** Opening Input records block **
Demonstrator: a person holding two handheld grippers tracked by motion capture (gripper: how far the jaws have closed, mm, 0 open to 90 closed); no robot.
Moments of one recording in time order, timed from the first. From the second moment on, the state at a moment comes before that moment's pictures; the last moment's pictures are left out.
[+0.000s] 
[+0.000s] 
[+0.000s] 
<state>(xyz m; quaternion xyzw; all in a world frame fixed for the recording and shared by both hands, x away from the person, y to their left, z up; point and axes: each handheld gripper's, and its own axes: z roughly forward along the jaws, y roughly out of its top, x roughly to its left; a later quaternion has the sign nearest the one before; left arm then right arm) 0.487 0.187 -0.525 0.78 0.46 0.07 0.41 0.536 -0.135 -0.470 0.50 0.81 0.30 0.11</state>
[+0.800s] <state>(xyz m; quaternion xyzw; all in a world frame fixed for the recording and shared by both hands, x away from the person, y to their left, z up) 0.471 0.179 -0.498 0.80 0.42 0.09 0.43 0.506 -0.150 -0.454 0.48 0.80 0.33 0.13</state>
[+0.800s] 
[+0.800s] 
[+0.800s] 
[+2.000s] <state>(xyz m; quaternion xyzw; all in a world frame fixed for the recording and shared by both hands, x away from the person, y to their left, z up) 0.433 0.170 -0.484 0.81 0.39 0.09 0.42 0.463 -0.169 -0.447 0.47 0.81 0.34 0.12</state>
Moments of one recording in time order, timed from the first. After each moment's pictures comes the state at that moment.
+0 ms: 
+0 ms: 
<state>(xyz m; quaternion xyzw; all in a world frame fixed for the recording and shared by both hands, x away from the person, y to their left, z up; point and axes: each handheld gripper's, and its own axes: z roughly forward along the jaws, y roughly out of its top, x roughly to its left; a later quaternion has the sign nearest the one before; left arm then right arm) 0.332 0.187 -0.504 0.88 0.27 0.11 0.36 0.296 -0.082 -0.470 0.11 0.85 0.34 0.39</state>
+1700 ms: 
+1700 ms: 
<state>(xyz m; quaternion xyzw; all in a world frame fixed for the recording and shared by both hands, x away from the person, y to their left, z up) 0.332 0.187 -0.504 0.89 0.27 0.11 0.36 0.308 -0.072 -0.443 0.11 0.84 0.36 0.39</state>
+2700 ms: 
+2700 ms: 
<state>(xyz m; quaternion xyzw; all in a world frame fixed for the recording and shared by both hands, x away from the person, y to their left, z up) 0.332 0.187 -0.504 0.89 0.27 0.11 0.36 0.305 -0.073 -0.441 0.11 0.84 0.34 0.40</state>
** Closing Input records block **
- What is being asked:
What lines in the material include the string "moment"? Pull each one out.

- Output for this task:
Moments of one recording in time order, timed from the first. From the second moment on, the state at a moment comes before that moment's pictures; the last moment's pictures are left out.
Moments of one recording in time order, timed from the first. After each moment's pictures comes the state at that moment.

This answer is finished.